## Assignment
Among the records below, find the lines containing "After" and state only how many there are.

Data entries:
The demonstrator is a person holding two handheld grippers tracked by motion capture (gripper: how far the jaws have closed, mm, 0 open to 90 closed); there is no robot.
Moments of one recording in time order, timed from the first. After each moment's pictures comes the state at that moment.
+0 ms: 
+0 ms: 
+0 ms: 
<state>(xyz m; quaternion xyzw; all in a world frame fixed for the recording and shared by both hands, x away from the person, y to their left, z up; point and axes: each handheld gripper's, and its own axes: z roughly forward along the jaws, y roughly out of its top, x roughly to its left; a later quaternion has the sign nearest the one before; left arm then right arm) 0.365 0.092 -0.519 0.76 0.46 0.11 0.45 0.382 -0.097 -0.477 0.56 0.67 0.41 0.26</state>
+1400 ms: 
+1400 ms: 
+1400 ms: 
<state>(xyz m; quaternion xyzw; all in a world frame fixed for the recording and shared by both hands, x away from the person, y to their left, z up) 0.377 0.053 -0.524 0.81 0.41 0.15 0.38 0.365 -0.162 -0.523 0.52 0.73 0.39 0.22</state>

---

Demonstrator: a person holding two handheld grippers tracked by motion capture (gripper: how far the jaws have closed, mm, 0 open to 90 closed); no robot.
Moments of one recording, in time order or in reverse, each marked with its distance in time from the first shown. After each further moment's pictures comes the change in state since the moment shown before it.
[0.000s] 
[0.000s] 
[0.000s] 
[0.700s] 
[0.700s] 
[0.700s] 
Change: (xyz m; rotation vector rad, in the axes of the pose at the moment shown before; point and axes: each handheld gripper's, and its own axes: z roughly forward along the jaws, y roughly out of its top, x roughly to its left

## Answer to this problem
2